Drawing on the United Nations’ report World Economic Situation and Prospects 2016, former World Bank chief economist and senior vice-president Joseph E. Stiglitz, now  a professor at Columbia University, writes in The Guardian that “dominant [financial] policies during the post-crisis period . . . have tended to make matters worse.”

He observes that “in the US quantitative easing did not boost consumption and investment,” and suggests the failure is partly due to “perverse incentives.” Stiglitz argues that, overall, QE and ultra-low interest rates “stimulated sharp increases in leverage, market capitalization, and financial-sector profitability” rather than helping the real economy. Stated simply, banks will “choose riskless profit or even financial speculation over lending that would support the broader objective of economic growth.” With regard to developing countries and emerging markets, Stiglitz maintains that “neither monetary policy nor the financial sector is doing what it is supposed to do,” noting that “this year, developing countries, taken together, are expected to record their first net capital outflow . . . since 2006.” Asserting that “the flood of liquidity has disproportionately gone towards creating financial wealth and inflating asset bubbles, rather than strengthening the real economy,” Stiglitz says, “the risk of another financial crisis cannot be ignored.”

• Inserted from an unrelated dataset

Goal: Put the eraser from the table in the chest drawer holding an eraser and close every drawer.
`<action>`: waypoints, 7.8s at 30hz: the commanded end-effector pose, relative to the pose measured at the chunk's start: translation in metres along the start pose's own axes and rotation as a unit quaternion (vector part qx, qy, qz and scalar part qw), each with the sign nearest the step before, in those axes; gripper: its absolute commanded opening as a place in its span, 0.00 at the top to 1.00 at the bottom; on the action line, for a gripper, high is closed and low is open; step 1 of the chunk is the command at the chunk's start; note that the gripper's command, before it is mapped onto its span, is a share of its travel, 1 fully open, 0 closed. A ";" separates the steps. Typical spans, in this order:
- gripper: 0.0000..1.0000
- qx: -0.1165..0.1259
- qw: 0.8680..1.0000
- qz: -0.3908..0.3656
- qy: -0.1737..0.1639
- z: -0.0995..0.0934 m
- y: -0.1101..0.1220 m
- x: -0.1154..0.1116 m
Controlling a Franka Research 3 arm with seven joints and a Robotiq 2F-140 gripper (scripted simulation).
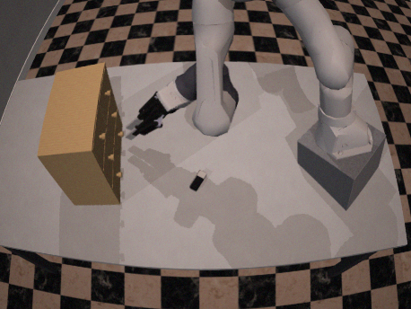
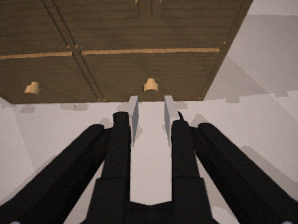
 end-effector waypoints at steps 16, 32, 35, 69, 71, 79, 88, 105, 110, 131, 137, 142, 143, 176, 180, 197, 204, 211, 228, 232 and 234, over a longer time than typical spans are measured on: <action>0.80 -0.001 1.000 -0.003 -0.004 0.019 -0.002 0.015; 0.80 -0.001 1.000 -0.003 -0.004 0.021 -0.002 0.017; 0.80 -0.001 1.000 -0.003 -0.004 0.021 -0.002 0.017; 0.92 -0.001 1.000 -0.003 -0.004 0.021 -0.002 0.017; 0.92 -0.001 1.000 -0.003 -0.004 0.021 -0.002 0.017; 0.92 -0.001 1.000 -0.003 -0.004 0.020 -0.002 0.016; 0.92 -0.001 1.000 -0.003 -0.004 0.017 -0.002 0.013; 0.92 -0.001 1.000 -0.003 -0.004 0.005 0.000 0.002; 0.92 -0.001 1.000 -0.003 -0.004 0.002 0.000 -0.001; 0.92 -0.001 1.000 -0.003 -0.004 -0.017 0.003 -0.020; 0.92 -0.001 1.000 -0.003 -0.004 -0.022 0.004 -0.025; 0.92 -0.001 1.000 -0.003 -0.004 -0.024 0.004 -0.027; 0.92 -0.001 1.000 -0.003 -0.004 -0.024 0.004 -0.027; 0.90 -0.001 1.000 -0.003 -0.004 -0.029 0.005 -0.031; 0.87 -0.001 1.000 -0.003 -0.004 -0.029 0.005 -0.031; 0.80 -0.001 1.000 -0.003 -0.004 -0.033 0.005 -0.036; 0.80 -0.001 1.000 -0.003 -0.004 -0.057 0.009 -0.058; 0.80 -0.001 1.000 -0.003 -0.004 -0.064 0.010 -0.066; 0.80 -0.001 1.000 -0.003 -0.004 -0.147 0.007 -0.044; 0.80 0.001 1.000 -0.003 0.006 -0.158 0.006 -0.043; 0.80 0.001 1.000 -0.003 0.007 -0.159 0.006 -0.043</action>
Point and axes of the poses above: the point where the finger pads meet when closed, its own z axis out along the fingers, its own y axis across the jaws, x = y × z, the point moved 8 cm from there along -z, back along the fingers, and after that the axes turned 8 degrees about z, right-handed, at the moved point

Drawing on World Bank and International Monetary Fund policies regarding lending cheap money to developing countries, he maintains that “QE should have been accompanied . . . by specific lending targets for banks” and “the Fed should have been penalizing banks for holding excess reserves” (rather than paying interest on them). Going forward, Stiglitz calls for “re-writing the rules of the market economy to ensure greater equality, more long-term thinking, and reining in the financial market.” He urges “large increases in public investment in infrastructures, education, and technology,” to be financed by “environmental taxes, including carbon taxes, and taxes on the monopoly and other rents that have become pervasive in the market economy.”